## Exercise directions
The answer must be the full listing, repeated exactly.
Material supplied section start
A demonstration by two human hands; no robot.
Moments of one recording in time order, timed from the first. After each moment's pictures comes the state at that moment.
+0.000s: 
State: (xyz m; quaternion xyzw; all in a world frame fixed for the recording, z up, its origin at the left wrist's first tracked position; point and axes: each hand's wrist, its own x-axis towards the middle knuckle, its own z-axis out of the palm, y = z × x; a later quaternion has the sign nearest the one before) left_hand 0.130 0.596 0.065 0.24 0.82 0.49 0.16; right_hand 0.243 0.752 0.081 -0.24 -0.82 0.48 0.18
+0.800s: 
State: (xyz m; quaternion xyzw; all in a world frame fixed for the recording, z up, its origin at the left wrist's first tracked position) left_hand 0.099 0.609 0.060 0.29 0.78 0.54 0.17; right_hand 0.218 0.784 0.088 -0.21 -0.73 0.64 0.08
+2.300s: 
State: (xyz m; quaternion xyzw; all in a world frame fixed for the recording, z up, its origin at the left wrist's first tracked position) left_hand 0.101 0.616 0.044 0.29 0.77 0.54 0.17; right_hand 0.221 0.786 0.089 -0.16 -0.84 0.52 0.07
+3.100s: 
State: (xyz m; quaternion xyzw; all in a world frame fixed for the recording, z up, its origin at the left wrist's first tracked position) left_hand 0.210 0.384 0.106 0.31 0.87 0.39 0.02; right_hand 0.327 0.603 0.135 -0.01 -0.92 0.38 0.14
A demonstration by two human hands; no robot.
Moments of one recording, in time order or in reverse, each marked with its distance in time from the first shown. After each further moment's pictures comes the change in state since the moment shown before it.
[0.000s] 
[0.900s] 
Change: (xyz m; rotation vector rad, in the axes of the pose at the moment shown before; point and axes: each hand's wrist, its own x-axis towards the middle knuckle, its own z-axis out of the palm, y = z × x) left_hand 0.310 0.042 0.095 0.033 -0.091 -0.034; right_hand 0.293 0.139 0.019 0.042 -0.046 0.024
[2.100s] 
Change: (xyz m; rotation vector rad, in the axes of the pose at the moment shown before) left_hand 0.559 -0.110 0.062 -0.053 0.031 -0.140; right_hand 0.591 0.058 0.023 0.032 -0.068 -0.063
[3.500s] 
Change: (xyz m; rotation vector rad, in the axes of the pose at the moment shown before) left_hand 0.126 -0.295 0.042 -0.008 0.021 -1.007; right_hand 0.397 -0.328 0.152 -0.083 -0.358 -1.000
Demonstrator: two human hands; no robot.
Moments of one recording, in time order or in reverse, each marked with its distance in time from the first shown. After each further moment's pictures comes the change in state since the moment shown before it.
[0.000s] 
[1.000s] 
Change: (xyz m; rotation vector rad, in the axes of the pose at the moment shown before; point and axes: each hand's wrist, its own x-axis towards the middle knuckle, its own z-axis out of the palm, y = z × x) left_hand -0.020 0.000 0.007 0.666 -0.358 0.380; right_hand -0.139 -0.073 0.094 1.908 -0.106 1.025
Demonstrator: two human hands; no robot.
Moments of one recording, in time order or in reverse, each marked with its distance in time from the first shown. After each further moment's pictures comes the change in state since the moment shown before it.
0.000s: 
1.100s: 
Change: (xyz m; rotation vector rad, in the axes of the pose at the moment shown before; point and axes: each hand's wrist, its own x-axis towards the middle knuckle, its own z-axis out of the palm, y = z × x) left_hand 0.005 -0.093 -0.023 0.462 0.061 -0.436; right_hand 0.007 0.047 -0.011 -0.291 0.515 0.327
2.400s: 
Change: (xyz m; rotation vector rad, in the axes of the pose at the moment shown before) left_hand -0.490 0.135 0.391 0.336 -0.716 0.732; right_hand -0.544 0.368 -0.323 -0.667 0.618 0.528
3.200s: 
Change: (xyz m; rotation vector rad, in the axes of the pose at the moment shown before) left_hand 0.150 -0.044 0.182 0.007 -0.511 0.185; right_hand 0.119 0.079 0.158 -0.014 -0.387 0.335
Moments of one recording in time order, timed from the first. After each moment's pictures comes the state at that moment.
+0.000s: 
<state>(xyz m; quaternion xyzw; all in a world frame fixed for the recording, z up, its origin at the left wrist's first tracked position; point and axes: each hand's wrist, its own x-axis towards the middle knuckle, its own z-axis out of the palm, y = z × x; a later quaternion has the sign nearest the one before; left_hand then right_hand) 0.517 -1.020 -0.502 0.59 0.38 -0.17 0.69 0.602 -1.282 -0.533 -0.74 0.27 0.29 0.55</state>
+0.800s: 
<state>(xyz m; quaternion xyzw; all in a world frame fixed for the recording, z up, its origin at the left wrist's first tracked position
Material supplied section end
## Completed exercise
A demonstration by two human hands; no robot.
Moments of one recording in time order, timed from the first. After each moment's pictures comes the state at that moment.
+0.000s: 
State: (xyz m; quaternion xyzw; all in a world frame fixed for the recording, z up, its origin at the left wrist's first tracked position; point and axes: each hand's wrist, its own x-axis towards the middle knuckle, its own z-axis out of the palm, y = z × x; a later quaternion has the sign nearest the one before) left_hand 0.130 0.596 0.065 0.24 0.82 0.49 0.16; right_hand 0.243 0.752 0.081 -0.24 -0.82 0.48 0.18
+0.800s: 
State: (xyz m; quaternion xyzw; all in a world frame fixed for the recording, z up, its origin at the left wrist's first tracked position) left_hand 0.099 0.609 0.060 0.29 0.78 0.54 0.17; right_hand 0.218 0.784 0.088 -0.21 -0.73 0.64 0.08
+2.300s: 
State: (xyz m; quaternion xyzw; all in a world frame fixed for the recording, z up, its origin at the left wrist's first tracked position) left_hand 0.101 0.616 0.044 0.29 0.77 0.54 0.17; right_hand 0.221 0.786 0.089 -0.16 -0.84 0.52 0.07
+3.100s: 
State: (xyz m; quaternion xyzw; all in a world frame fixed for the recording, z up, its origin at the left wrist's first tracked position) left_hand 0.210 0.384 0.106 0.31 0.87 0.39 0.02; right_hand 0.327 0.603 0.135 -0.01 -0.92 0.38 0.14
A demonstration by two human hands; no robot.
Moments of one recording, in time order or in reverse, each marked with its distance in time from the first shown. After each further moment's pictures comes the change in state since the moment shown before it.
[0.000s] 
[0.900s] 
Change: (xyz m; rotation vector rad, in the axes of the pose at the moment shown before; point and axes: each hand's wrist, its own x-axis towards the middle knuckle, its own z-axis out of the palm, y = z × x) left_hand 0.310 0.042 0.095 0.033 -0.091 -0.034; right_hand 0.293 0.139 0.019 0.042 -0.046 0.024
[2.100s] 
Change: (xyz m; rotation vector rad, in the axes of the pose at the moment shown before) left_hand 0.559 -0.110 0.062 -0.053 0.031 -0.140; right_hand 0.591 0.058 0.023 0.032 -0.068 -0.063
[3.500s] 
Change: (xyz m; rotation vector rad, in the axes of the pose at the moment shown before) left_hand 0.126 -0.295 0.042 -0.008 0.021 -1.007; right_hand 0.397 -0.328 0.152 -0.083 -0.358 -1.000
Demonstrator: two human hands; no robot.
Moments of one recording, in time order or in reverse, each marked with its distance in time from the first shown. After each further moment's pictures comes the change in state since the moment shown before it.
[0.000s] 
[1.000s] 
Change: (xyz m; rotation vector rad, in the axes of the pose at the moment shown before; point and axes: each hand's wrist, its own x-axis towards the middle knuckle, its own z-axis out of the palm, y = z × x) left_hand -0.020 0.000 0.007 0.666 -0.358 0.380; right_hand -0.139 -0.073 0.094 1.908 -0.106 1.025
Demonstrator: two human hands; no robot.
Moments of one recording, in time order or in reverse, each marked with its distance in time from the first shown. After each further moment's pictures comes the change in state since the moment shown before it.
0.000s: 
1.100s: 
Change: (xyz m; rotation vector rad, in the axes of the pose at the moment shown before; point and axes: each hand's wrist, its own x-axis towards the middle knuckle, its own z-axis out of the palm, y = z × x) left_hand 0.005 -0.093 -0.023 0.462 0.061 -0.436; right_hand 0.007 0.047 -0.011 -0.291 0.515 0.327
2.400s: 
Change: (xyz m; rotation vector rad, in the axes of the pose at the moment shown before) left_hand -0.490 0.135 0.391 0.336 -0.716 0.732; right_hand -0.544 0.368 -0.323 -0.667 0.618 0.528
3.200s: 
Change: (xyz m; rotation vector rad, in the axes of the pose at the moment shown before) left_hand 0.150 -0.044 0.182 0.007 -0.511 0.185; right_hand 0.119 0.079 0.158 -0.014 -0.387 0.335
Moments of one recording in time order, timed from the first. After each moment's pictures comes the state at that moment.
+0.000s: 
<state>(xyz m; quaternion xyzw; all in a world frame fixed for the recording, z up, its origin at the left wrist's first tracked position; point and axes: each hand's wrist, its own x-axis towards the middle knuckle, its own z-axis out of the palm, y = z × x; a later quaternion has the sign nearest the one before; left_hand then right_hand) 0.517 -1.020 -0.502 0.59 0.38 -0.17 0.69 0.602 -1.282 -0.533 -0.74 0.27 0.29 0.55</state>
+0.800s: 
<state>(xyz m; quaternion xyzw; all in a world frame fixed for the recording, z up, its origin at the left wrist's first tracked position

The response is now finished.